══ MATERIAL FOR THIS TASK

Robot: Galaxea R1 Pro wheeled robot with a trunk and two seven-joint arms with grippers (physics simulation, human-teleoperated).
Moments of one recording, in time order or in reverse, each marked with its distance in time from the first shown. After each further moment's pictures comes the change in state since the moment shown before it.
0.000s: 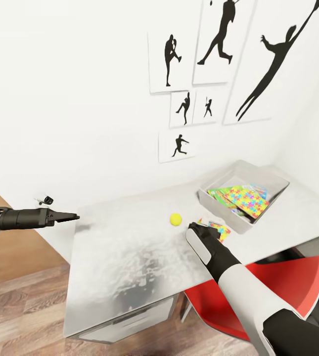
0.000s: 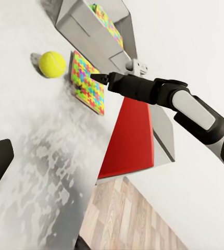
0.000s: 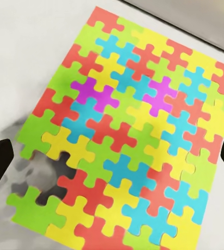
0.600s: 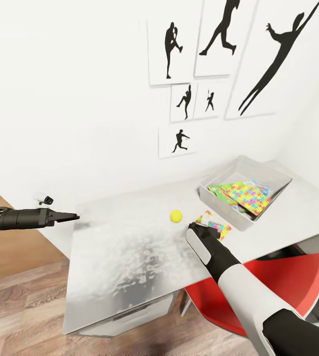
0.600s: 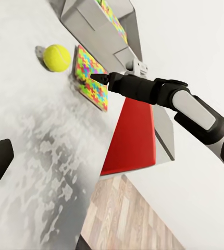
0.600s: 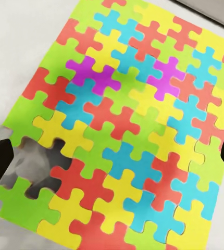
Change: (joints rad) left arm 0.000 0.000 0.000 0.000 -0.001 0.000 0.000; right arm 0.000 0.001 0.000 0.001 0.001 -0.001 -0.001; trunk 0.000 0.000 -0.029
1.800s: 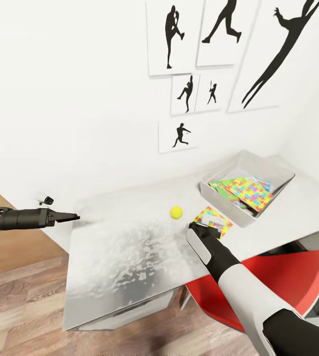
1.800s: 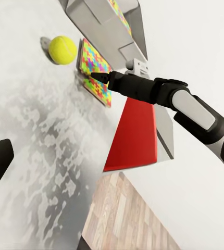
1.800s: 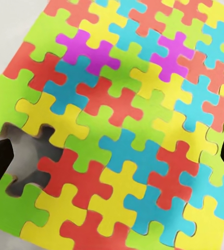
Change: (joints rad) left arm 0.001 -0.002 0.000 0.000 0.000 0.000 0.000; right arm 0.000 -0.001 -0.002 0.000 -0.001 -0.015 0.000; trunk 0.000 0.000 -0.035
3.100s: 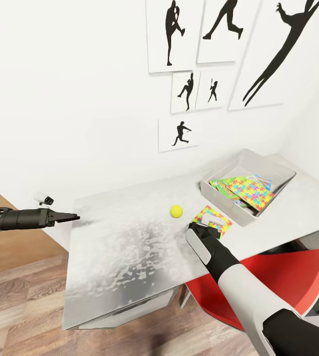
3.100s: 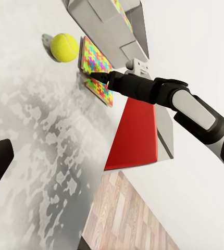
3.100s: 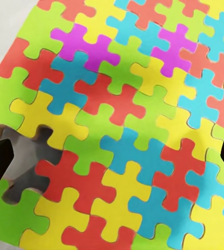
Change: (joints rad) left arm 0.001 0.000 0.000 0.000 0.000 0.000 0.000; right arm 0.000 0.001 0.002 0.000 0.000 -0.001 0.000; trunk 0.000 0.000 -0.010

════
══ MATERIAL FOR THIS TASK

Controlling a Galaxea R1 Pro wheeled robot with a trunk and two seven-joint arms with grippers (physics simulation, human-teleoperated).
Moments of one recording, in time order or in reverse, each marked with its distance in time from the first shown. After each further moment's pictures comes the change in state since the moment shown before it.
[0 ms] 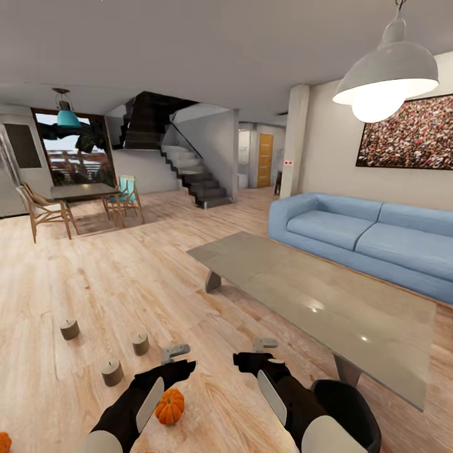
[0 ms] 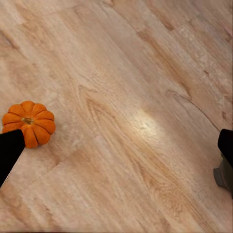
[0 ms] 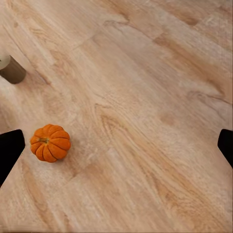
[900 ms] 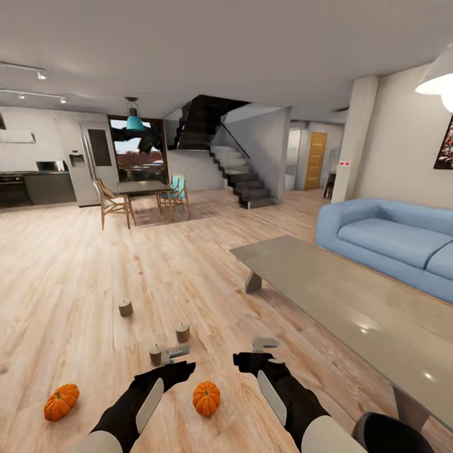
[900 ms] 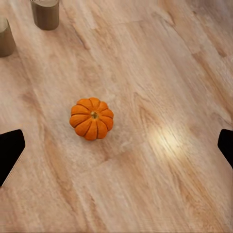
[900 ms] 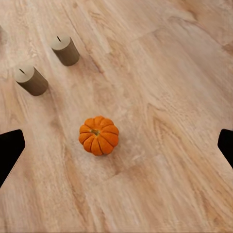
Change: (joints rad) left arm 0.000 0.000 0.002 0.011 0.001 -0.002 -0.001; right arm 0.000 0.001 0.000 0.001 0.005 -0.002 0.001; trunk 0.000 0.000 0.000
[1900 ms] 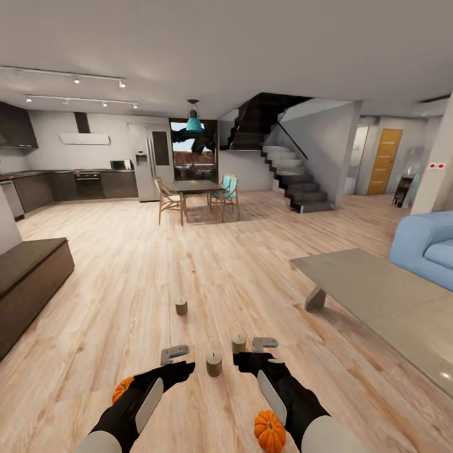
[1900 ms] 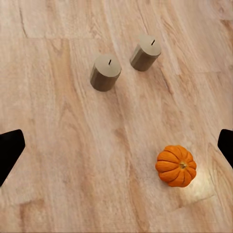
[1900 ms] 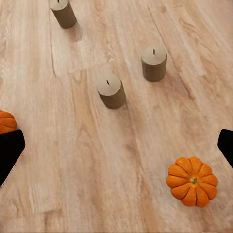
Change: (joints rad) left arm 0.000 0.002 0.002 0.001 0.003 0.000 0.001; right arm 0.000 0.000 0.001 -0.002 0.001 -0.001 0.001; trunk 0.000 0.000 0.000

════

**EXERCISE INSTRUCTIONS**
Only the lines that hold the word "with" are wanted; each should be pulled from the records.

**YOUR SOLUTION**
Robot: Galaxea R1 Pro wheeled robot with a trunk and two seven-joint arms with grippers (physics simulation, human-teleoperated).
Moments of one recording, in time order or in reverse, each marked with its distance in time from the first shown. After each further moment's pictures comes the change in state since the moment shown before it.
Controlling a Galaxea R1 Pro wheeled robot with a trunk and two seven-joint arms with grippers (physics simulation, human-teleoperated).
Moments of one recording, in time order or in reverse, each marked with its distance in time from the first shown. After each further moment's pictures comes the change in state since the moment shown before it.

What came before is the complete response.